__Task requirements__
The answer must consist of every line from the data that holds the string "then".

___ Data ___

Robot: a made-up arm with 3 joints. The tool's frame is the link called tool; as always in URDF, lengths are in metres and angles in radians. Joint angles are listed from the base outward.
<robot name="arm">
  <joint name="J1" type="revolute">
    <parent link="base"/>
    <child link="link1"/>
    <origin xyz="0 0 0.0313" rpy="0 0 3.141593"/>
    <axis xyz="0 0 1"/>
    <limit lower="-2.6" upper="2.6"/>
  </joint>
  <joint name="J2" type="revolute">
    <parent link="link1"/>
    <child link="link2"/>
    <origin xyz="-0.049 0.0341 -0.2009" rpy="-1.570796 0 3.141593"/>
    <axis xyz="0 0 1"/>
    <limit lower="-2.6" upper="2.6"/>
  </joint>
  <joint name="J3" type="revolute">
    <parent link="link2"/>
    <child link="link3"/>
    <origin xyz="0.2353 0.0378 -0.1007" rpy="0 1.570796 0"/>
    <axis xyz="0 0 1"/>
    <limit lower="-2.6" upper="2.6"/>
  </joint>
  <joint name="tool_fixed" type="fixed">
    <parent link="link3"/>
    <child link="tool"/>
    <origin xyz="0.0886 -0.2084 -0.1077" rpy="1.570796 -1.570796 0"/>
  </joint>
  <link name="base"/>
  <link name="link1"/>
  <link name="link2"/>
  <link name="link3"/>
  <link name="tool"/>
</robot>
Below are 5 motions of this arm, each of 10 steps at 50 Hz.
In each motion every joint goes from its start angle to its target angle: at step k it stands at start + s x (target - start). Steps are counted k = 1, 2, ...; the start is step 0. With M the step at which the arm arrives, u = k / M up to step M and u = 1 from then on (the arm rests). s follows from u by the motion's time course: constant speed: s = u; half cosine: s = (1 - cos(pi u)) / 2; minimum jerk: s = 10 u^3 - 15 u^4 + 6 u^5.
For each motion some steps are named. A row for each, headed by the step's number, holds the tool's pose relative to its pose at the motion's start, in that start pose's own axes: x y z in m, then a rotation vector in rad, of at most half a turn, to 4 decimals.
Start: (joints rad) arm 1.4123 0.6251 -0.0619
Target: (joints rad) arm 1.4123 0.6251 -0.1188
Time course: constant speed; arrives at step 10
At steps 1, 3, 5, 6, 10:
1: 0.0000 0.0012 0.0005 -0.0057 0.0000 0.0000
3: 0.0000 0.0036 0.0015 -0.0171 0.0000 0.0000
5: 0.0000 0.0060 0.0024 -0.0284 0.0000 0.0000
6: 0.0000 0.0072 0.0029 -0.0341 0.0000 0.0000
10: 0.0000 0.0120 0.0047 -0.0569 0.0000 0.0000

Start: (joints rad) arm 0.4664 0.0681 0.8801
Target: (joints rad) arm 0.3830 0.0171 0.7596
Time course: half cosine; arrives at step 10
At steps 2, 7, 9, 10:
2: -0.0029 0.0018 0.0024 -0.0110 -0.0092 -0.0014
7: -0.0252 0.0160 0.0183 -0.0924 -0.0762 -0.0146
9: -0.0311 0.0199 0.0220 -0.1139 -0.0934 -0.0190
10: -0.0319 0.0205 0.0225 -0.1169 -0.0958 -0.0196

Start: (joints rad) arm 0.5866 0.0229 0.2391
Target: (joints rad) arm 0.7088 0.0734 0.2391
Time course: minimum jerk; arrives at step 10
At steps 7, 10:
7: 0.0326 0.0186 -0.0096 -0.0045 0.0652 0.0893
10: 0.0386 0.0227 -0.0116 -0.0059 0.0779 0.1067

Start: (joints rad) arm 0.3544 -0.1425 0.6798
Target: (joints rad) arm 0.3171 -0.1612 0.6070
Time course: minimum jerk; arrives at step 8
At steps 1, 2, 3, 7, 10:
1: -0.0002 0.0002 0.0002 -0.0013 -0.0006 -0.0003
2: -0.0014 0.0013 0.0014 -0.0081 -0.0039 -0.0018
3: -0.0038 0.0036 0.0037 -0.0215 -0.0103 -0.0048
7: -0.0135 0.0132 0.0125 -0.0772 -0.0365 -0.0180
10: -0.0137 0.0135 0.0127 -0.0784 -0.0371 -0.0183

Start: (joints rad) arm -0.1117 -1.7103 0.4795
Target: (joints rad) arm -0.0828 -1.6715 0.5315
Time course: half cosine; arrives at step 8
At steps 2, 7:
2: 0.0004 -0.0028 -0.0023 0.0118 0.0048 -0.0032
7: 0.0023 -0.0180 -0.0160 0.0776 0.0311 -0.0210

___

__Solution for this exercise__
In each motion every joint goes from its start angle to its target angle: at step k it stands at start + s x (target - start). Steps are counted k = 1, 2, ...; the start is step 0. With M the step at which the arm arrives, u = k / M up to step M and u = 1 from then on (the arm rests). s follows from u by the motion's time course: constant speed: s = u; half cosine: s = (1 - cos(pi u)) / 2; minimum jerk: s = 10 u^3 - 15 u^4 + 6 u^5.
For each motion some steps are named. A row for each, headed by the step's number, holds the tool's pose relative to its pose at the motion's start, in that start pose's own axes: x y z in m, then a rotation vector in rad, of at most half a turn, to 4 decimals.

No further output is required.